Your task is to copy the listing exactly. Drop any pictures from the copy.

*** Listed records Section Begins ***

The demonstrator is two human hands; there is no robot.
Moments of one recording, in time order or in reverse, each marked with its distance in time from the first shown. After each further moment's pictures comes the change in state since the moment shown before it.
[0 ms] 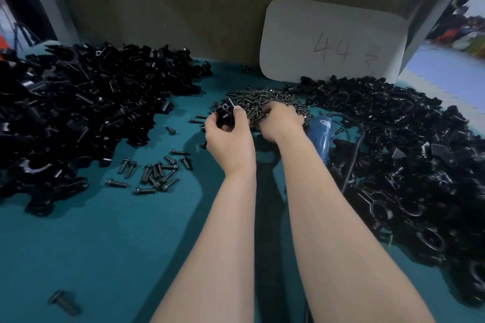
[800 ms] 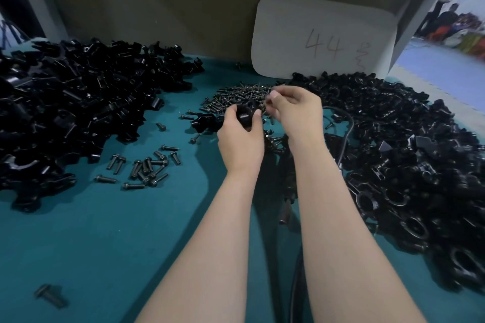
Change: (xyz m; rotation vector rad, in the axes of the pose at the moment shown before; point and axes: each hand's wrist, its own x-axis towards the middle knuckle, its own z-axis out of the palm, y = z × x) left_hand -0.013 -0.012 0.007 0.522 -0.219 0.228; right_hand -0.036 0.025 -0.019 0.988 0.314 -0.136
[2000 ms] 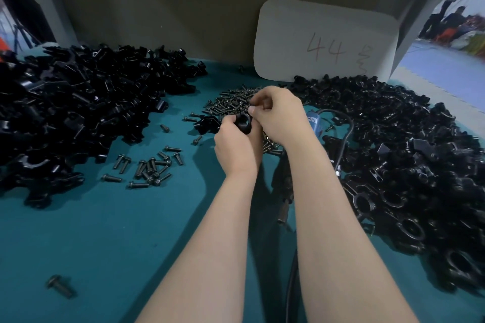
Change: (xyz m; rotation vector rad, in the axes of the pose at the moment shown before) left_hand -0.006 0.011 -0.009 0.086 0.037 -0.111; right_hand -0.002 -0.017 0.006 -0.603 -0.273 -0.213
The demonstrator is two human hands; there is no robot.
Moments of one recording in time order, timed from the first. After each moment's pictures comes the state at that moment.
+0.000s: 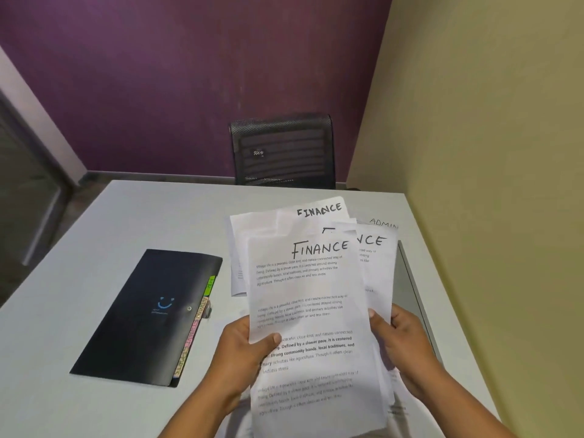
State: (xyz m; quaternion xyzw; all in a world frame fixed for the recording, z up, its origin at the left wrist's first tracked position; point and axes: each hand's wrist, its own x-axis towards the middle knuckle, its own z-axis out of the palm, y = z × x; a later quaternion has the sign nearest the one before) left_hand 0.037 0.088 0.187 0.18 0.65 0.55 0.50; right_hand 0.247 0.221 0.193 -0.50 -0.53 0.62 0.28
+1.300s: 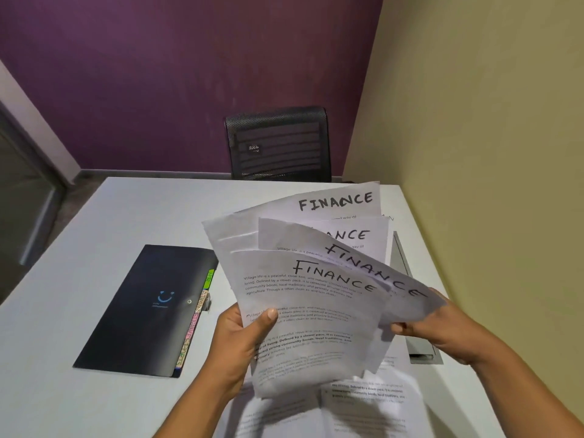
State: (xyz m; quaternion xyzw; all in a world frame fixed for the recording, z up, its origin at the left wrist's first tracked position) left_hand 0.038 0.086 0.182 0.19 0.53 0.67 0.48; right_hand 0.288 0.243 0.248 -0.31 -0.62 0.70 0.18
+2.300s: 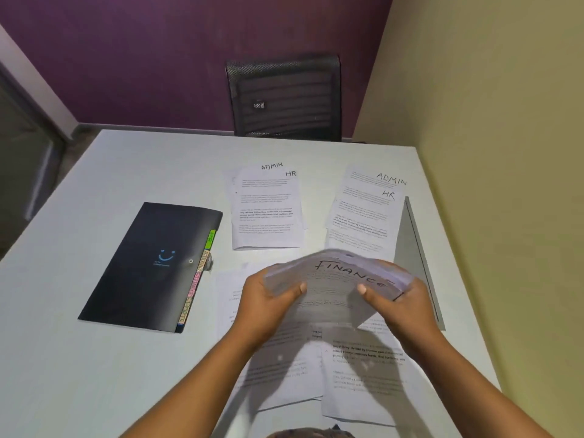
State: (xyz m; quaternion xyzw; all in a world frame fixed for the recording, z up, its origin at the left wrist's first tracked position) left_hand 0.054 0.107 0.156 0.31 0.66 0.56 0.39; right_hand 0.257 0.209 0.169 -0.45 -0.62 0.56 0.32
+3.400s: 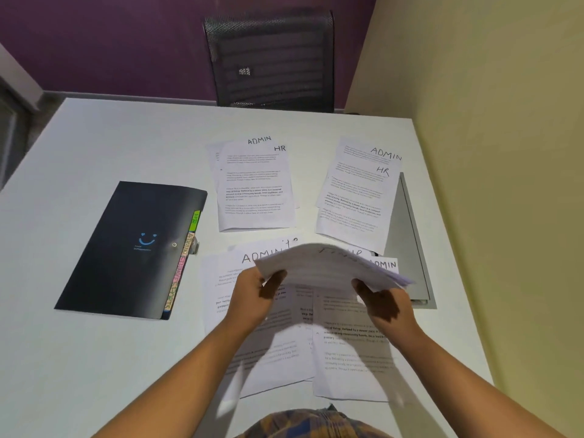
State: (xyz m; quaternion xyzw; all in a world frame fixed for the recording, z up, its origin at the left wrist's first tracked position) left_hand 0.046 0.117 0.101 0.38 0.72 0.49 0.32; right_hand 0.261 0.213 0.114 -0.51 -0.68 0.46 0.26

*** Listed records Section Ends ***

### Response below
The demonstrator is two human hands; there is no robot.
Moments of one recording, in time order or in reverse, each marked with its distance in time from the first shown. After each further moment's pictures comes the change in state since the moment shown before it.
[0 ms] 
[800 ms] 
Change: (xyz m; rotation vector rad, in the axes of the pose at the moment shown before; point and axes: each hand's wrist, its own x-axis towards the middle knuckle, its own z-axis out of the palm, y = z × x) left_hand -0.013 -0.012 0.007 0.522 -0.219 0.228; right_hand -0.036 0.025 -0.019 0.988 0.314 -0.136
[2000 ms] 
Change: (xyz m; rotation vector rad, in the axes of the pose at the moment shown before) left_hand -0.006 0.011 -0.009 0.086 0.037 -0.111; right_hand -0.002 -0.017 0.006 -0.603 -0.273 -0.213
The demonstrator is two human hands; there is no robot.
Moments of one recording in time order, timed from the first. After each moment's pictures comes the state at that moment.
+0.000s: 
State: (xyz m; quaternion xyzw; all in a world frame fixed for the recording, z up, its origin at the left wrist's first tracked position; point and axes: each hand's wrist, its own x-axis towards the middle knuckle, its own z-axis out of the palm, y = z × x; a later quaternion has the sign nearest the one before) left_hand 0.037 0.088 0.187 0.18 0.65 0.55 0.50; right_hand 0.247 0.221 0.193 -0.50 -0.53 0.62 0.28
+1.300s: 
State: (xyz m; quaternion xyzw; all in a world frame fixed for the recording, z up, its origin at the left wrist's first tracked position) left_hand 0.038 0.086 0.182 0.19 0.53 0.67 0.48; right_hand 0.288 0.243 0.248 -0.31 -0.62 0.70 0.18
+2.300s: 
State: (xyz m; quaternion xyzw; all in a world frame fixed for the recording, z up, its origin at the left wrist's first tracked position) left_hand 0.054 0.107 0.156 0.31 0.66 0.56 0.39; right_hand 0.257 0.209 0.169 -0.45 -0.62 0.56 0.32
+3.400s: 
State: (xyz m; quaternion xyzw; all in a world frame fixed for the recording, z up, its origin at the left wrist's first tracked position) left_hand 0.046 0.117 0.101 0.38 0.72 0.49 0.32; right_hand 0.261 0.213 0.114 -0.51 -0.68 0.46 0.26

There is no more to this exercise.